A touring production with too much going on uses technology to simplify
When the design team for the inaugural production of You Say Tomato, I Say Shut Up!, by Annabelle Gurwitch and Jeff Kahn, sat down for their first design conversation, everything sounded pretty simple. It was a small, two-person touring show: unit set, props and costumes should fit into a couple of roadcases, minimal lighting requirements, a few atmospheric sound cues, that sort of thing. The requirements quickly grew, however. Set in the framework of an anniversary dinner, the play details the trials and tribulations of the couple’s relationship in hilarious vignettes covering first meeting, courtship and marriage as it travels back and forth in time and location—a challenging sequence for a small tour. By the time the show opened in Charlotte there were nearly 100 light cues, half a dozen practicals and around 50 sound cues, all needing to be run by one operator over the course of a 75-minute show.

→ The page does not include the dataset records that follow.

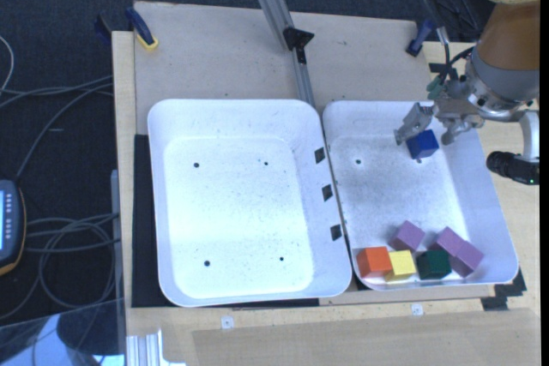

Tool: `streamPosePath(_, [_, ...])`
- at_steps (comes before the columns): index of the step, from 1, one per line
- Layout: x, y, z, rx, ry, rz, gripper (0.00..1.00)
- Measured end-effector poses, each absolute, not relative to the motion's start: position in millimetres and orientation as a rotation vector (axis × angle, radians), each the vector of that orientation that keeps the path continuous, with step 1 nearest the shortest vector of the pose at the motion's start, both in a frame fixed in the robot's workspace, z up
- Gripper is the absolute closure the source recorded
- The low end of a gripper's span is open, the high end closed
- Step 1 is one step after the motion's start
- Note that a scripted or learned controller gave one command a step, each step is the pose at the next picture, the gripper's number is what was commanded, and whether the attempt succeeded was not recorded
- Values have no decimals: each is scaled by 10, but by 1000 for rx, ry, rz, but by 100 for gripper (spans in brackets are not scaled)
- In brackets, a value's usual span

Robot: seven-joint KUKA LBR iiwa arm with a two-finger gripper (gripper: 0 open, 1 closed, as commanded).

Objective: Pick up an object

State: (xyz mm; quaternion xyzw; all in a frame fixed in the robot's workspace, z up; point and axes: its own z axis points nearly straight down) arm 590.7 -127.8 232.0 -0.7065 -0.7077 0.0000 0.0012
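Pincer (pixel 426 130) grips blue block (pixel 423 145) — no legible writing.

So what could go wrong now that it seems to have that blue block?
The blue block sits at the fingertips of the gripper, seemingly pinched near its top edge, so it might slip and drop back into the right bin. If it falls, it could tumble toward the cluster of blocks in the near corner, making the next pick harder.

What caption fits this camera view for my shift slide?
Gripper holds a blue block above the right bin; five blocks cluster at the bin's near edge.
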Motion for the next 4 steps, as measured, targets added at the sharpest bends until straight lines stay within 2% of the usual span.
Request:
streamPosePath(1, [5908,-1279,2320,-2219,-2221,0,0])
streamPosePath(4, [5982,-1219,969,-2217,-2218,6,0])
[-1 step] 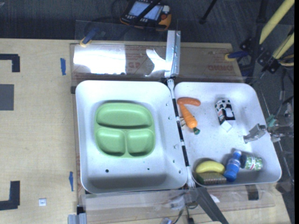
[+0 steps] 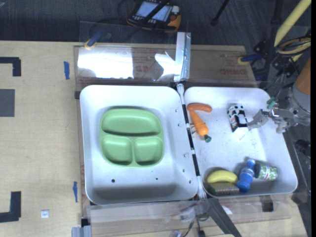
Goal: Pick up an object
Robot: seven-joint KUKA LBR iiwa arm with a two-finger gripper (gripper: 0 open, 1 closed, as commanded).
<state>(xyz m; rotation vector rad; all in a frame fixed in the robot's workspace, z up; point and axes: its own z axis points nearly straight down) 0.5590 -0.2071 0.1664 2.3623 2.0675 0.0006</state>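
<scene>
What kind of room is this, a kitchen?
Probably a robot lab, not a kitchen: a pincer reaches over a white bin of toy food like a carrot and banana, with tripod legs and cables behind.

Left bin: divided tray centred. Right bin: two carrots far left, banana and bottle near; small object, possibly a toy, far centre.
</scene>
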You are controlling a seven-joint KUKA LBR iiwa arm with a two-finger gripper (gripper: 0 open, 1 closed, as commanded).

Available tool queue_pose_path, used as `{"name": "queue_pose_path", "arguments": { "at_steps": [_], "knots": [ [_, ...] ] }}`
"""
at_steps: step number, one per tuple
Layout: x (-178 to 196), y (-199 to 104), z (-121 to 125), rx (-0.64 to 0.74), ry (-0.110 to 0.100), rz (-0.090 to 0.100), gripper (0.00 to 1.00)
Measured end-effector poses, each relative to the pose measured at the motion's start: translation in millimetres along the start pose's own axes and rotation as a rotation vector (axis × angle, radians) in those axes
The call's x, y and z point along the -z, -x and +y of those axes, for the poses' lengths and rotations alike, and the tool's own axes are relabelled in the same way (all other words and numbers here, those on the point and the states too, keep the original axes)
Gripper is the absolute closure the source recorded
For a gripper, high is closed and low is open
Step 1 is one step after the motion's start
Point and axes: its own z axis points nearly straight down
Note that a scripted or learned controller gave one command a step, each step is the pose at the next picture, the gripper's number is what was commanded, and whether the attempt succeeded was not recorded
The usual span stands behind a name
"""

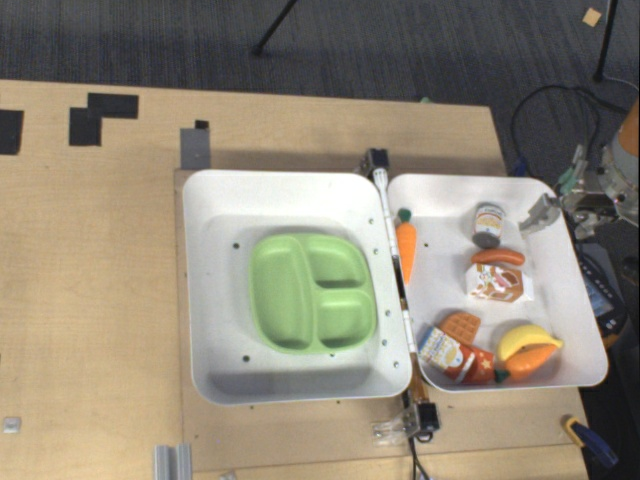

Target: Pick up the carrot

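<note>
Orange carrot (406,245) with green top, light green divided plate (312,293), yellow banana (527,340), white bins (210,268)

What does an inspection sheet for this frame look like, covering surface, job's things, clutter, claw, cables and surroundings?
Surface: wooden bench with two white bins side by side, left bin, right bin.
Job's things: carrot lying in the right bin, along its left wall.
Clutter: green tray in the left bin; can, sausage, packet, waffle, carton, banana in the right bin.
Claw: claw at the right bin's upper right rim, far from the carrot.
Cables: black cable on the floor.
Surroundings: dark carpet.
</note>
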Motion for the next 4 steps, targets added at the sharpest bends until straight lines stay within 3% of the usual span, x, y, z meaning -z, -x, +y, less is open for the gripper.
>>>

In addition to the number of cues, there was the issue of transporting everything, so the control system had to be compact enough to fit into the same roadcases alongside the props and costumes. And everything had to be linked precisely enough together for a stage manager to call cues that frequently landed right on top of each other. In order to handle all of that, the design team leaned on QLab, a Mac-based show control system that is completely scalable and can run lighting, video and up to 48 channels of audio.
Sound Designer Jeff Montgomerie loaded his cues into QLab and was able to assign them to any channel of the audio outputs, giving him the flexibility to have some cues in the house speakers, some cues in the house and effects speaker and some in the effects speaker only. Changes in cue construction and timing were also quick and relatively painless using QLab.
QLab can also send MIDI triggers to lighting consoles, so the show’s lighting designer was able to program on a familiar console and simply fire the cue stack from the QLab. QLab also allowed the creative team to join sound and lighting cues together to fire simultaneously, or stagger them to fire sequentially with precise timing between a light and sound cue, reducing the number of calls the stage manager had to make during cue-heavy sequences.
The show kicked off at the Stage Door Theatre at the Blumenthal Performing Arts Center in Charlotte, where QLab was running on a dedicated Mac Mini and fired lighting cues off an ETC Ion. Out on the road now, the lights run from an ETC SmartFade 1248, a significantly less expensive and smaller console to travel with. The touring QLab rig runs off a MacBook Pro laptop, which fits neatly into the bottom of a case along with the MIDI interface, cables, lighting console, tablecloths, menus and (empty) wine bottles from the props closet. QLab was not necessary for emptying the wine bottles.